2 Solutions for Python beautifulsoup Chinese garbled problem _python

Source: Internet
Author: User

Workaround One:

Use Python beautifulsoup to crawl the page and then output the page title, but the output is always garbled, find a long time to find solutions, the following share to everyone
First, the code.

Copy Code code as follows:

From BS4 import BeautifulSoup
Import Urllib2

url = ' http://www.jb51.net/'
page = Urllib2.urlopen (URL)

Soup = BeautifulSoup (page,from_encoding= "UTF8")
Print soup.original_encoding
Print (Soup.title). Encode (' GB18030 ')

File = Open ("Title.txt", "W")
File.write (str (soup.title))
File.close ()



For link in Soup.find_all (' a '):
Print link[' href ']

At the beginning of the test found that, although the output is garbled, but written in the file is normal. And then find a solution on the Internet.
Print the logic of an object: The internal is called the object's __str__ to get the corresponding string, here corresponds to the soup __str__ and for soup itself, is already Unicode encoding, so you can specify the __STR__ output when the encoding for GBK, To enable the correct display of non-garbled Chinese here
And for CMD: (Chinese system) encoded as GBK, so as long as the GB18030 code to the normal output
The following line of code
Copy Code code as follows:

Print (Soup.title). Encode (' GB18030 ')

Workaround Two:

BeautifulSoup when parsing a utf-8-encoded Web page, if you do not specify a fromencoding or if you specify Fromencoding as Utf-8, the Chinese garbled behavior occurs.
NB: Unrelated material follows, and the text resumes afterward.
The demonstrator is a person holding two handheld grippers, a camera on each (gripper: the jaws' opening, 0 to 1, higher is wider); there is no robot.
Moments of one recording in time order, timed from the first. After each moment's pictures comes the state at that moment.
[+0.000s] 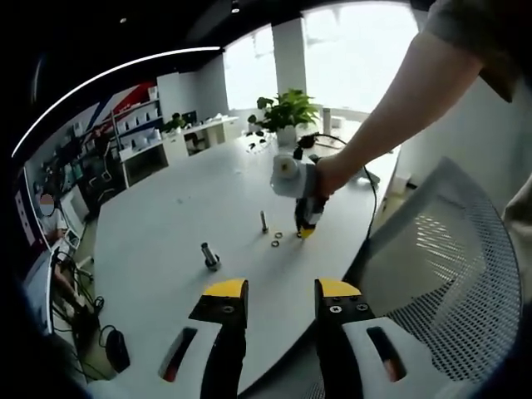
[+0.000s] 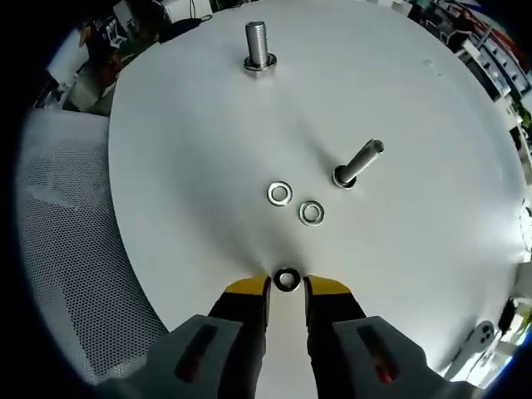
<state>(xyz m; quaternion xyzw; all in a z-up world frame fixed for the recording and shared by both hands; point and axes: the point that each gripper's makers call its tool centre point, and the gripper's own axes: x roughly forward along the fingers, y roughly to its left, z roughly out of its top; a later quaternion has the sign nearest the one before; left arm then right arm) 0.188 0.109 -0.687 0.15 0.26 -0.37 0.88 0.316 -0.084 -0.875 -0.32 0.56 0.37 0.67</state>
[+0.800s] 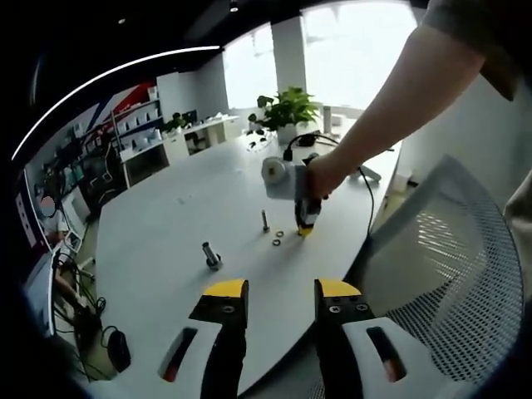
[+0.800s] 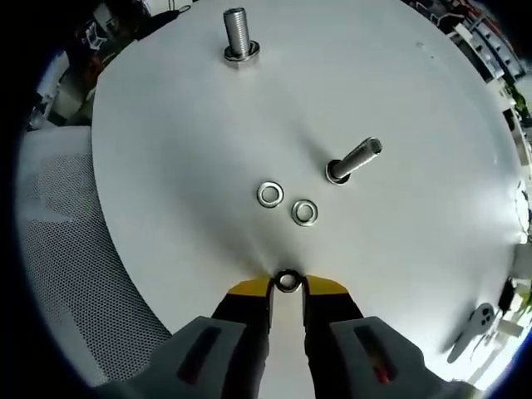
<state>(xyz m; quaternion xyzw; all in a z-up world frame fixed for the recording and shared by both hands) 0.189 0.109 -0.688 0.15 0.26 -0.37 0.88 0.320 -0.089 -0.877 -0.30 0.59 0.32 0.68</state>
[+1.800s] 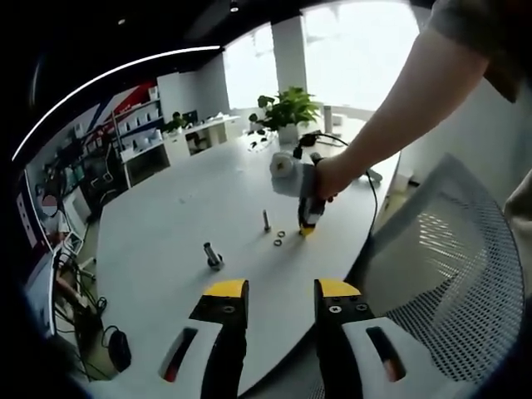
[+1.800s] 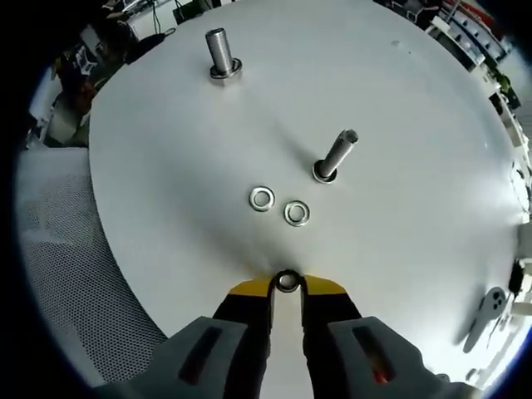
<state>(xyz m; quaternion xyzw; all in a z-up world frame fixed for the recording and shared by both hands) 0.192 0.112 -0.686 0.15 0.25 -0.37 0.88 0.321 -0.088 -0.877 -0.27 0.58 0.30 0.71</state>
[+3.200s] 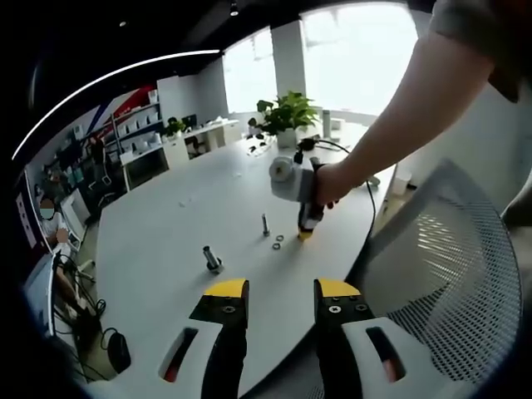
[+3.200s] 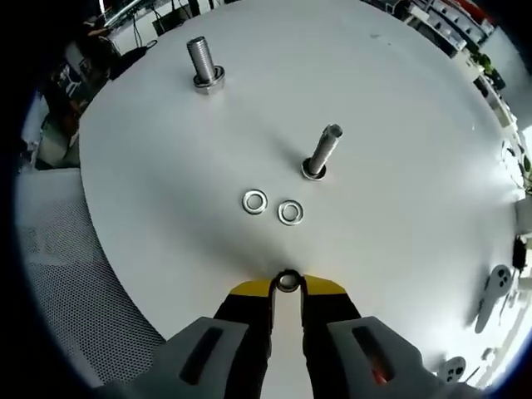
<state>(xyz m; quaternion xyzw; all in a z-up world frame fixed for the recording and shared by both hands) 0.189 0.109 -0.684 0.15 0.25 -0.37 0.88 0.322 -0.091 -0.877 -0.23 0.58 0.27 0.73</state>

The workaround for this problem is to specify the value of the fromencoding parameter in the BeautifulSoup constructor as: GB18030

Copy Code code as follows:

Import Urllib2
From BeautifulSoup import BeautifulSoup

page = Urllib2.urlopen (' http://www.jb51.net/');
Soup = BeautifulSoup (page,fromencoding= "GB18030")
Print soup.originalencoding
Print soup.prettify ()

Related Article

Contact Us

The content source of this page is from Internet, which doesn't represent Alibaba Cloud's opinion; products and services mentioned on that page don't have any relationship with Alibaba Cloud. If the content of the page makes you feel confusing, please write us an email, we will handle the problem within 5 days after receiving your email.

If you find any instances of plagiarism from the community, please send an email to: info-contact@alibabacloud.com and provide relevant evidence. A staff member will contact you within 5 working days.

A Free Trial That Lets You Build Big!

Start building with 50+ products and up to 12 months usage for Elastic Compute Service

  • Sales Support

    1 on 1 presale consultation

  • After-Sales Support

    24/7 Technical Support 6 Free Tickets per Quarter Faster Response

  • Alibaba Cloud offers highly flexible support services tailored to meet your exact needs.